User Defined Induction in OpenMP* with Intel® C++ Compiler

ID 672941
Updated 10/4/2018
Version Latest
Public

author-image

By

Contents

  1. Induction Overview
  2. User Defined Induction(UDI)
  3. Parallelization Example
  4. Vectorization Example

Induction Overview

Intel® C++ Compiler 19.0 update 1 supports General Induction, a proposed OpenMP* 5.0 feature as an extension to the existing linear clause. With the linear clause, OpenMP provides a way to specify linear inductive variables with respect to the loop index. However, there are significant limitations with the linear clause: the variables are restricted to be of integral or pointer types, the step has to be of integral type, and the induction operation is limited to addition. The newly proposed induction clause provides  a mechanism to express general induction that allows more data types and induction operations, including user-defined types and operations. 

The induction clause with the following syntax is to be used with the OpenMP loop, distribute and simd constructs: 

induction(induction-id:list:step)

induction-id: can be a built-in op(+,-,*,/) or user-defined

list variables can be of integral, FP and non-POD types

step: the step expression must be supported by the induction op

Here are some examples of the induction clause:

  •  induction( + : x, y : 1 ) is equivalent to linear( x, y ) if x, y are integral
  •  induction( * : x : s ) describes the nonlinear induction xi = xi-1 * s
  •  induction( foo : x : s ) uses a user-defined induction operator “foo”; x and s can be of different non-POD types

Note: The induction clause can also be used in a short form induction(list[:step]) similar to the existing linear clause. The omitted induction-id is the language’s built-in + operator. Variables in list must be of a type supported by the built-in + and if step is omitted, it is assumed to be 1. This helps in easy porting of existing code with the linear clause. 
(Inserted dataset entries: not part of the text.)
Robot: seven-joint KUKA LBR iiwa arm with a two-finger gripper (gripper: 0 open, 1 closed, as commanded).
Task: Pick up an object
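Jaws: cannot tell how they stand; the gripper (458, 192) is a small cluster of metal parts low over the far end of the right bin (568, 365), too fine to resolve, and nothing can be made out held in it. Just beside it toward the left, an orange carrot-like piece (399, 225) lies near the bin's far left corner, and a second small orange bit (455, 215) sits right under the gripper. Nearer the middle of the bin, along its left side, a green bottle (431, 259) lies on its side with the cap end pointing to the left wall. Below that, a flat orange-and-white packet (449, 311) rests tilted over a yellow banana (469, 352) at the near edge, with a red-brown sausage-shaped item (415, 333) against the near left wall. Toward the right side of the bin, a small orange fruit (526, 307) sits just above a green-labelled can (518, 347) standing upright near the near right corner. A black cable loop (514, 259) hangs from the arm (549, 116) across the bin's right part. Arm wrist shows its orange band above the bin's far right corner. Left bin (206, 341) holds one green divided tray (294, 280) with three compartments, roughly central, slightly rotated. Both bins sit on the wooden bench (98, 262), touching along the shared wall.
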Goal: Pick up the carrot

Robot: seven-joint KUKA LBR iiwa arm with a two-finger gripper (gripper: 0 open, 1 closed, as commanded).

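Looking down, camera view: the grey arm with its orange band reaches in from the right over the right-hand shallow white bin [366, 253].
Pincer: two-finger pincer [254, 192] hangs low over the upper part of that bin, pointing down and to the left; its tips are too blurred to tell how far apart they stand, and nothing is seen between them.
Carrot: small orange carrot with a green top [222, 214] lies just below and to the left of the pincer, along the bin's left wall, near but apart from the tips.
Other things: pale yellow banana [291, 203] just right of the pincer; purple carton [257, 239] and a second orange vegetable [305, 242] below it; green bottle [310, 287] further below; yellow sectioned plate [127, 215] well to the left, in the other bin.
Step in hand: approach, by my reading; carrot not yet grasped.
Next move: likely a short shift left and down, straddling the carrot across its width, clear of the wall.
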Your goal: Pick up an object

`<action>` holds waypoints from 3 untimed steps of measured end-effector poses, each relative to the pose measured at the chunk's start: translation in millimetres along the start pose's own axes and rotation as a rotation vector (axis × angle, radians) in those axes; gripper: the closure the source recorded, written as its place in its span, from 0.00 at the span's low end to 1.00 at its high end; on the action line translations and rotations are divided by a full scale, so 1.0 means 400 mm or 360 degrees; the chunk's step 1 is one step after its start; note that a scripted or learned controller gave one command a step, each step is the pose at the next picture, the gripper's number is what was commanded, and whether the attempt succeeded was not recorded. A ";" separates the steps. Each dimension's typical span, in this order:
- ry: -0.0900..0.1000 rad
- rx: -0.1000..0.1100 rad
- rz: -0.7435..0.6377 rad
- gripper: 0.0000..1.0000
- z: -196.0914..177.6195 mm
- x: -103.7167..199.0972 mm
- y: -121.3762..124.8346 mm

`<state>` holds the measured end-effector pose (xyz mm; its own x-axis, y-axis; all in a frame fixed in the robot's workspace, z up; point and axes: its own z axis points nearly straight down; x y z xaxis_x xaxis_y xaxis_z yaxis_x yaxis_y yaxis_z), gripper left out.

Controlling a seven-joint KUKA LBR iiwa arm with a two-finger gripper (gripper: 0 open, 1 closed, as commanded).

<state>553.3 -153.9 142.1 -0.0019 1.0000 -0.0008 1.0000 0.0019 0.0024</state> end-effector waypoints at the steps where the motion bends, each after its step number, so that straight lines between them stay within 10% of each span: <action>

Following is an example for using induction to evaluate a polynomial (i.e., compute ΣNi=0 cixi)

#define N 10

int main()
{
    float c[N];            // values of the coefficients

    float x= 1.23F;    // value of x to evaluate the polynomial

    float xi = 1.0F;    // x^i; initial value x^0 == 1

    float value = 0.0; // accumulator for the result

#pragma omp simd reduction(+:value) induction(* : xi : x)

    for(int i=0; i<=N; i++) {

        value += c[i] * xi;

        xi *= x;
    }
    return 0;
}

User Defined Induction(UDI)

To express induction beyond the built-in operators and data types, a declare induction directive is proposed that is syntactically similar to the declare reduction directive

#pragma omp declare induction ( induction-id : induction-type step-type : inductor ) [collector( collector )] 

  • induction-id : identifier for the operation, to be used in an induction clause
  • induction-type : type specifier for the induction variables
  • step-type : type specifier for the step expression
  • inductor: specifies the inductive operation: x = x + s
    • Uses keywords omp_out to represent x and omp_step for s
    • C++ Example: omp_out = omp_out + omp_step, where + is overloaded
    • C Example: add(&omp_out, omp_step)
  • collector: closed form is xi = x0 + ( s * i )
    • Uses keywords omp_step to represent s and omp_index for i
    • C++ Example: omp_step = omp_step * omp_index, where * may be overloaded
    • C Example: cs(&omp_step, omp_index)

Parallelization Example :

The C parallelization example below uses UDI to express an induction involving the struct a. The inductor is the function add. The collector is provided, so the initial value of a for each thread is the closed-form computed by calling add(&a,5*lb), where lb is the lower-bound of the index for the thread.

typedef struct{ float x; int y; } A;

void add(A *a, int st) { a->x += st; a->y += st; }

#pragma omp declare induction( op : A : int : add(&omp_out, omp_step)) \ 
collector( omp_step = omp_index * omp_step )

A a = {12.3, 456};

#pragma omp parallel for induction( op : a : 5 )

for(int i=0; i<N; i++) { work(a); add(&a, 5); }

Vectorization Example:

The C++ vectorization example below uses UDI to express an induction involving a non-POD variable and step. The + operator in the inductor and the * operator in the collector are overloaded to support classes A and S.

class A; // class of the induction variable

class S; // class of the step expression

#pragma omp declare induction ( op2 : A : S : omp_out = omp_out + omp_step ) \
collector ( omp_step = omp_index * omp_step )

...

A a; S s;  // initialized by constructors

...

#pragma omp simd induction( op2 : a : s )

for(int i=0; i<N; i++) { work(a); a=a+s; }
This proposed feature is currently supported only in update 1 of the Intel C++ compiler 19.0 and is expected to reach standardization in OpenMP 5.0.